Durante questa stagione estiva alle centrali operative delle forze dell’ordine sono arrivati e continuano ad arrivare segnalazioni e lamentale di ogni genere: per le auto davanti ai passi carrabili, per la presenza di venditori ambulanti abusivi sulle spiagge, per la presenza di cani sotto gli ombrelloni, ma la cosa più singolare, seppur vige un’ordinanza sindacale, le persone che fumano in spiaggia. Telefonate in diretta che descrivono con puntualità la persona che fuma, come se la pattuglia fosse lì, sul posto, pronta ad intervenire.

Vi sono state persone che hanno anche criticato l’attività di controllo della polizia locale per il mancato intervento.
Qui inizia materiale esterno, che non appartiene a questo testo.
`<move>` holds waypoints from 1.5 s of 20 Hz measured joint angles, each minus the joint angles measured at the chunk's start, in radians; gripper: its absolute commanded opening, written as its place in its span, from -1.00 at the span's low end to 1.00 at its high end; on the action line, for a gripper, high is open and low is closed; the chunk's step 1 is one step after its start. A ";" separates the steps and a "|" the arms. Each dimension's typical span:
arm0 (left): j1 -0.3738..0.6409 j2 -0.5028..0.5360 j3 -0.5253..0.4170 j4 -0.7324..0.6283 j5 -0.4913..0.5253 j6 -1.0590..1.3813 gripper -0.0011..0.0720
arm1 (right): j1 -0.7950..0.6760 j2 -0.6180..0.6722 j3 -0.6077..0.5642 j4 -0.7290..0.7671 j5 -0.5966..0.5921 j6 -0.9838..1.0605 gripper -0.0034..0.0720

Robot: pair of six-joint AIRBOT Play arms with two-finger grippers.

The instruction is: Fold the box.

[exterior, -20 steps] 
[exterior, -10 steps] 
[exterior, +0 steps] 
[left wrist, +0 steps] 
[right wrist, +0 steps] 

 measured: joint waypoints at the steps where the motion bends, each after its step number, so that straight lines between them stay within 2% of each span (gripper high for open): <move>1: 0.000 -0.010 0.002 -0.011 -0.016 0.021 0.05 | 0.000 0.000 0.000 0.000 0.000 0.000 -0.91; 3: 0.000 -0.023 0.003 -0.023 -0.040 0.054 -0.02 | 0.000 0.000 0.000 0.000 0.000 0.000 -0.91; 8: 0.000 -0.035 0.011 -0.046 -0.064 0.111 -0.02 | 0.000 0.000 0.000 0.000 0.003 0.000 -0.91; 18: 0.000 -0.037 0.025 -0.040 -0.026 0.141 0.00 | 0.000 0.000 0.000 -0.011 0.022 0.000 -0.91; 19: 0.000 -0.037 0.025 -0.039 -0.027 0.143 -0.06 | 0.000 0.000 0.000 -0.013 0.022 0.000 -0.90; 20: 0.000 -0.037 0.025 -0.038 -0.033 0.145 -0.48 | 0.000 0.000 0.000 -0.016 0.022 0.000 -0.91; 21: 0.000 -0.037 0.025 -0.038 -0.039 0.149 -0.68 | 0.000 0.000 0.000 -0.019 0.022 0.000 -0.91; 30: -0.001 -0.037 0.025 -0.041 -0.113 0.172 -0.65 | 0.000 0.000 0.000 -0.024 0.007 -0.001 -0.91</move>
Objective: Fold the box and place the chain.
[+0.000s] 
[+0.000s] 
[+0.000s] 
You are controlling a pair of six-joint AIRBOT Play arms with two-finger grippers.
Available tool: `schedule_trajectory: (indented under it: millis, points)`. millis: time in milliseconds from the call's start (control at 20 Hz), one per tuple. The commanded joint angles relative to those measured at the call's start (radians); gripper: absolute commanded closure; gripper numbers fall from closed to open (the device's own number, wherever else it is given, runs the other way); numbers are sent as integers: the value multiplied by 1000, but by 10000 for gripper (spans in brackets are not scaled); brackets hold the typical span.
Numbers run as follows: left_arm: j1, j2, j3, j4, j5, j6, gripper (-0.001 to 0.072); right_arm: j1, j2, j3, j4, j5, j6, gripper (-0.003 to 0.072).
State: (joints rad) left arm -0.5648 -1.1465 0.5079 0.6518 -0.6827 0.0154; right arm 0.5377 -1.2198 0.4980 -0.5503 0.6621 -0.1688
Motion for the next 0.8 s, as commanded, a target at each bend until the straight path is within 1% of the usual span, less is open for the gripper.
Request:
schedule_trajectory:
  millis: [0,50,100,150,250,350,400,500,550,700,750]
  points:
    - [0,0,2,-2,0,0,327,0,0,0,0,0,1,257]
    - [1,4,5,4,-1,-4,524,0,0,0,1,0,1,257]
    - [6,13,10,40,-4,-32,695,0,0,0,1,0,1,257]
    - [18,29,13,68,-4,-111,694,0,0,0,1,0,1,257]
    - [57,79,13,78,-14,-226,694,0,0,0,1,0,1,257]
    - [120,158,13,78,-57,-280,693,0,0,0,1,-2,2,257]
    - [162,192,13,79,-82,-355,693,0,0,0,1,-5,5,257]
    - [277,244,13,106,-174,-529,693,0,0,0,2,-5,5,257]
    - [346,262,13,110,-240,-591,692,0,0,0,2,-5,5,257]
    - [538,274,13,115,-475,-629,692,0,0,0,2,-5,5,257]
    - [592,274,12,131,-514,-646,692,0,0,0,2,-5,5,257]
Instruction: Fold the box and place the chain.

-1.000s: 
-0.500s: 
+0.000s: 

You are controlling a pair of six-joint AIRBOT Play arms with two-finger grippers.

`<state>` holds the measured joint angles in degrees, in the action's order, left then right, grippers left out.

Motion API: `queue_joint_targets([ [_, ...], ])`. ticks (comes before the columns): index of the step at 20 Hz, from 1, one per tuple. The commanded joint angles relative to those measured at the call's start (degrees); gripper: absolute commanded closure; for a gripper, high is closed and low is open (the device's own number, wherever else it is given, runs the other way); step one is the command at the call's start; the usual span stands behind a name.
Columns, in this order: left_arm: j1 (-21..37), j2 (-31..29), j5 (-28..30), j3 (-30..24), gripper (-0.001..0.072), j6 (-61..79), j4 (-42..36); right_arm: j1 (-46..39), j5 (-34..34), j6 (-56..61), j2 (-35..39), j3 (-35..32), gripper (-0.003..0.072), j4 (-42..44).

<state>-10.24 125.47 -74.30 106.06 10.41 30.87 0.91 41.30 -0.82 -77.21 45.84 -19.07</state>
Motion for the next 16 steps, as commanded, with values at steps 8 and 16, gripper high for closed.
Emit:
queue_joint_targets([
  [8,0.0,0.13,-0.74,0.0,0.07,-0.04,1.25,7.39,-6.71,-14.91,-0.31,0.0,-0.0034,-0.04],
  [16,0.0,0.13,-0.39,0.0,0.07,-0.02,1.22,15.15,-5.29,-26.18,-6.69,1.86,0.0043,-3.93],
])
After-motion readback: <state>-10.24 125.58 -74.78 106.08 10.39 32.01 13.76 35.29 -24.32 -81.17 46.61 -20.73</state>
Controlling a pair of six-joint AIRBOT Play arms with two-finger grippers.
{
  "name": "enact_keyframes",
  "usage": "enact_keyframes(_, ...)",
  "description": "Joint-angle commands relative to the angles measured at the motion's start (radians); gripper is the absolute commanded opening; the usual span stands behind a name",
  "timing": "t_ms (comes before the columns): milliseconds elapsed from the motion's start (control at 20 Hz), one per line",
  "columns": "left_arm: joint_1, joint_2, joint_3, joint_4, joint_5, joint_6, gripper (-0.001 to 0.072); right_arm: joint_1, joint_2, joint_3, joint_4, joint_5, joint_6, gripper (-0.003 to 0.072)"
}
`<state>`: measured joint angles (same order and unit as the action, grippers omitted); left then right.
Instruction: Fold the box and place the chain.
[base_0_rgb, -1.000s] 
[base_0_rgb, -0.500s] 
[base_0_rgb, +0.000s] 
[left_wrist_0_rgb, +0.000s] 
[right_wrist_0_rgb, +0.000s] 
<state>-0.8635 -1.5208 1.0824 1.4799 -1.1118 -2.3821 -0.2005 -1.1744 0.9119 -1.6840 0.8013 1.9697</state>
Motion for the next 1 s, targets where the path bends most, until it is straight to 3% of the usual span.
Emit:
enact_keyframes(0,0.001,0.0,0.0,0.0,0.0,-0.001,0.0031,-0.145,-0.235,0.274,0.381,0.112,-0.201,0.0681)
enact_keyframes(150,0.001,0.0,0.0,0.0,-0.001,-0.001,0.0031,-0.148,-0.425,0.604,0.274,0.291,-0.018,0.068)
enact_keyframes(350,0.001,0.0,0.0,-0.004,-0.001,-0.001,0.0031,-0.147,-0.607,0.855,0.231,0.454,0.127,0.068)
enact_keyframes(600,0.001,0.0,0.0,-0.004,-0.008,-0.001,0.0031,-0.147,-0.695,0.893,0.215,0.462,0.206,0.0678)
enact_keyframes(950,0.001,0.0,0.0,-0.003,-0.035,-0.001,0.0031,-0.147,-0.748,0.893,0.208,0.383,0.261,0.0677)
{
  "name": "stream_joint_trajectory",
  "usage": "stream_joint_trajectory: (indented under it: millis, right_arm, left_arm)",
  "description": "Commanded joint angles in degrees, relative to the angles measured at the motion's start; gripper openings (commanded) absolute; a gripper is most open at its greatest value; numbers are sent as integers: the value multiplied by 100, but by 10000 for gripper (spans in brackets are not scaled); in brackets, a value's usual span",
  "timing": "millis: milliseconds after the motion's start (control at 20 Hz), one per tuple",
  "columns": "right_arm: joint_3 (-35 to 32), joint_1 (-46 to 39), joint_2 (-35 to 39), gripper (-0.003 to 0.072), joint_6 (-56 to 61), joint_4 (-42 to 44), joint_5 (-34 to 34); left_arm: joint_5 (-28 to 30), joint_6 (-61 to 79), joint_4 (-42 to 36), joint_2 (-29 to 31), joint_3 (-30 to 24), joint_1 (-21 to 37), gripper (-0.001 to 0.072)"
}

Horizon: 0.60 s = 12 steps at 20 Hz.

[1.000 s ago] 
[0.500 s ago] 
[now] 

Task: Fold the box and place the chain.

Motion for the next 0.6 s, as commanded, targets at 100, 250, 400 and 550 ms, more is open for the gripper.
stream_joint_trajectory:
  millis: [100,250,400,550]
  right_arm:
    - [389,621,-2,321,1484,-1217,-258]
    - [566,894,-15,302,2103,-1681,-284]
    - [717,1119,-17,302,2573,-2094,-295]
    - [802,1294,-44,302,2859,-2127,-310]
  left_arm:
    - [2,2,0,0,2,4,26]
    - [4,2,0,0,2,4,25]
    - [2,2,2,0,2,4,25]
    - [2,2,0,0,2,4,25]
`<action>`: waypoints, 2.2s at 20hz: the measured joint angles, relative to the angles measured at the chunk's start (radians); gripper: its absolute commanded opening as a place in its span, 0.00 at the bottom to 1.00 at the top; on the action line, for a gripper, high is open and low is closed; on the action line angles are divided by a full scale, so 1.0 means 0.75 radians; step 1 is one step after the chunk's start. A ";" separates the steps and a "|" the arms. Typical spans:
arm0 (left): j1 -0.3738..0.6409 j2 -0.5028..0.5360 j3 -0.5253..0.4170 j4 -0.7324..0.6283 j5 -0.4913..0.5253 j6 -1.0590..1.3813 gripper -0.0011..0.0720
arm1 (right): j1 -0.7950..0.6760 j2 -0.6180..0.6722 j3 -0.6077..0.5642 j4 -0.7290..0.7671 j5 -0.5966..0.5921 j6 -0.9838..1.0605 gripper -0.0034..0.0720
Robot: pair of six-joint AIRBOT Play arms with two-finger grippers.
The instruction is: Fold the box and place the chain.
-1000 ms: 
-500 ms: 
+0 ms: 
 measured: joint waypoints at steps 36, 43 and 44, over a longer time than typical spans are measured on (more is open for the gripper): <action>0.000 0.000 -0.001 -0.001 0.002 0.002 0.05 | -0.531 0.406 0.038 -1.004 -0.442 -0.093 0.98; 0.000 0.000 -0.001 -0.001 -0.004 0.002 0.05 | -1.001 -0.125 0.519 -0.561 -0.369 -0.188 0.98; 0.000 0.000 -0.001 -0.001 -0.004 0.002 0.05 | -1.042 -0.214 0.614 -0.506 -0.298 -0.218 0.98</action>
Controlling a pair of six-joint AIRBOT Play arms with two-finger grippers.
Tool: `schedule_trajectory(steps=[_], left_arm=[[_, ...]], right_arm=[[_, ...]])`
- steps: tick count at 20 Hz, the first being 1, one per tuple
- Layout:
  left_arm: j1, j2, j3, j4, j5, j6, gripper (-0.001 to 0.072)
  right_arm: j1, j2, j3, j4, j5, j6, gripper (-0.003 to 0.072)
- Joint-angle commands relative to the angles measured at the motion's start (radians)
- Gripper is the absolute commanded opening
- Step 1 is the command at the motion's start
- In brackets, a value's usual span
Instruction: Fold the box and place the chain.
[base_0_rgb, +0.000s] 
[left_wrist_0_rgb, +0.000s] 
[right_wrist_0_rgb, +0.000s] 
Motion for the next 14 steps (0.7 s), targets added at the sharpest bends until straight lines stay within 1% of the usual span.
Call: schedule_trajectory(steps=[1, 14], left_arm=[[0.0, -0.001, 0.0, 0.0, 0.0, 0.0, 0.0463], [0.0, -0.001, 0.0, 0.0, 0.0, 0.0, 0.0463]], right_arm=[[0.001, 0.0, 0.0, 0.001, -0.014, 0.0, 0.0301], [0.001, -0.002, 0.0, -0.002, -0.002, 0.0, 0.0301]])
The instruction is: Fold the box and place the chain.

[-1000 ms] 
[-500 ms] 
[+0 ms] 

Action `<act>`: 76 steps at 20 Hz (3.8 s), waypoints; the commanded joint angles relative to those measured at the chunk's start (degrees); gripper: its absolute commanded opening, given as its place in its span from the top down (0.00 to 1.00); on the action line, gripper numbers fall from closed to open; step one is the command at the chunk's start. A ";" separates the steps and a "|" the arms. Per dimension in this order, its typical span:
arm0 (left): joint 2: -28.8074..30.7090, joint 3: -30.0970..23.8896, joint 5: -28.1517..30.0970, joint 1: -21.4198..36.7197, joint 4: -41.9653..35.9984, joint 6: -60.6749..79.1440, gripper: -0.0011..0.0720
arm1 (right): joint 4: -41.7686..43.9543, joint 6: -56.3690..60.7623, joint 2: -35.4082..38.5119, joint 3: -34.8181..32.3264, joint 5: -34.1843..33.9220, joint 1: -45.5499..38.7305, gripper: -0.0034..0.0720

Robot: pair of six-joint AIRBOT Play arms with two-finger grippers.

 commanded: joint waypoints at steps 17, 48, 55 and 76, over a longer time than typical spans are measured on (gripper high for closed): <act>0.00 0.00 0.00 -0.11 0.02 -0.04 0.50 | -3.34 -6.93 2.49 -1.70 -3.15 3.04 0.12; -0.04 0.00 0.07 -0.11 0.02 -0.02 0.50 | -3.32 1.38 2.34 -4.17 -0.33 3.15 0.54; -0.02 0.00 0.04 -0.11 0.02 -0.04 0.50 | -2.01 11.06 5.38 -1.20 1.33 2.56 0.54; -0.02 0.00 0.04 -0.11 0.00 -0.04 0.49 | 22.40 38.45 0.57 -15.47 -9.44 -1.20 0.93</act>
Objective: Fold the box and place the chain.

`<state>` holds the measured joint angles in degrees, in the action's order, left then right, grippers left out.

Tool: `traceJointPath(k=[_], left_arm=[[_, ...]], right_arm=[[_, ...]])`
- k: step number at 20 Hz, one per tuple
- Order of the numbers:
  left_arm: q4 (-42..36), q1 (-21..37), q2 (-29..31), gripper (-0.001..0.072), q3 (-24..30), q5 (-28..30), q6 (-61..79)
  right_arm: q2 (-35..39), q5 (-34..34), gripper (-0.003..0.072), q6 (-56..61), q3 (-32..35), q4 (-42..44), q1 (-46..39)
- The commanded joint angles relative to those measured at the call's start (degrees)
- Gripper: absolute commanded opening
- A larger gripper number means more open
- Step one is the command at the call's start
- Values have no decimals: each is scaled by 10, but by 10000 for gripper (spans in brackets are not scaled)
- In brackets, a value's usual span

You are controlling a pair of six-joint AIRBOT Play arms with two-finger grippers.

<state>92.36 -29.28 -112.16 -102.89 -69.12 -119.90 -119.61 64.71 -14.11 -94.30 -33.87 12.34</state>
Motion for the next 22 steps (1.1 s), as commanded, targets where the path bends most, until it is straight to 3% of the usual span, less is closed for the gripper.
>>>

Se da un lato è vero che esiste un’ordinanza del sindaco di San Benedetto che vieta di fumare sulle spiagge, va anche detto che l’eventuale sanzione scatta se il fumatore viene sorpreso sul fatto. Non è possibile procedere a fatto avvenuto. Se ne deduce che se gli agenti delle forze dell’ordine arrivano sul posto, dietro richiesta di un bagnante e non trova nessuno con la sigaretta in mano accesa, sarebbe solo tempo sottratto a un eventuale attività di controllo sul territorio.

Eppure, ieri mattina, la donna che chiamava la polizia locale di San Benedetto da sotto l’ombrellone di uno stabilimento balneare pretendeva a tutti i costi l’arrivo di una pattuglia anche dopo che il bagnante aveva già terminato di fumare. Ci sono richieste e richieste, ma bisogna avere anche un pochino di buon senso.